204192 Lifecycle Building: Designing for Safe Constructability

Monday, November 9, 2009: 10:30 AM

Walter Jones, MS , Associate Director of Occupational Safety and Health, Laborers Health and Safety Fund of North America, Washington, DC
Designing for Construction Safety is the process of addressing construction site safety and maintenance in the design phase of a project. The customary role of the design professional is protect the safety of the public and to comply with building codes. Designing for Construction Safety extends this role to include construction site safety.

All designers agree their decisions affect the environment, cost, quality and duration of a construction project. Shouldn't designers also recognize that their design decisions affect the inherent risk to the workers constructing the project? There is a principle in quality management that quality must be "designed in." This principle also applies to safety: Safety must be designed into a project and hazards "designed out." For example, designing built in anchorage systems and higher parapet walls.

The injury and fatality rates in construction are so high that all parties - owners, design professionals, contractors, and material vendors - must proactively attempt to reduce injuries to the extent that is feasible for them.

Although typical contract terms clearly state that designers are not responsible for the safety of construction workers, nearly all designers would feel an ethical obligation to take action to prevent a serious injury to a construction worker if the hazard was imminent and obvious to the designer. Shouldn't designers feel a similar ethical obligation to take reasonable actions to prevent injuries that are not as imminent or obvious?

Designing for construction safety is a natural fit with the environmental sustainability movement and lifecycle building.

Learning Objectives:
Describe what designing for safe constructability means. Explain why DFS is needed. Demonstrate how DFS is a natural fit with sustainability, lifecycle building approaches and the LEED system.

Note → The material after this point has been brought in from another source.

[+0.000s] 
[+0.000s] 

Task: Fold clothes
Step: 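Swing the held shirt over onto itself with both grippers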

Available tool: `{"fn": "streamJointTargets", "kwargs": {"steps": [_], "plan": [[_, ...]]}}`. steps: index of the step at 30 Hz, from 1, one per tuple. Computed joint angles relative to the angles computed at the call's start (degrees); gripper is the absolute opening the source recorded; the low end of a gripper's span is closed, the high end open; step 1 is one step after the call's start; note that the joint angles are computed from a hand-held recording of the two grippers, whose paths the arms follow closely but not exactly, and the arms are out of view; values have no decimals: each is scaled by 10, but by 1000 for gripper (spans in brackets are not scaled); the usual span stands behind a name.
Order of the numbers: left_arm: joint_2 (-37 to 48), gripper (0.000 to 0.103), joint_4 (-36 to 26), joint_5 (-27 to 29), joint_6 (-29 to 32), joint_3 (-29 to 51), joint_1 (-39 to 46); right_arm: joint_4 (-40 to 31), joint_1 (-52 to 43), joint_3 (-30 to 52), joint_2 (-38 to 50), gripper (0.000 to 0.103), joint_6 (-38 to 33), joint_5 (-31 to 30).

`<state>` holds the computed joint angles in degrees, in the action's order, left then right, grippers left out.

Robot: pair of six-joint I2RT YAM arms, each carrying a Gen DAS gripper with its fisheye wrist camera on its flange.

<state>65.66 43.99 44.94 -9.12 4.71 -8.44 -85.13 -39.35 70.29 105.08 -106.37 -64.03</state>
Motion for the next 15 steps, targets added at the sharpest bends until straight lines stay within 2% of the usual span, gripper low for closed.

Keywords: Environmental Justice, Occupational Safety

Presenting author's disclosure statement:

Qualified on the content I am responsible for because: I am a OSH professional who has been working on DFS for about four years and sit on the OSHA DFS work group and the NIOSH PtD task force.
Any relevant financial relationships? No

I agree to comply with the American Public Health Association Conflict of Interest and Commercial Support Guidelines, and to disclose to the participants any off-label or experimental uses of a commercial product or service discussed in my presentation.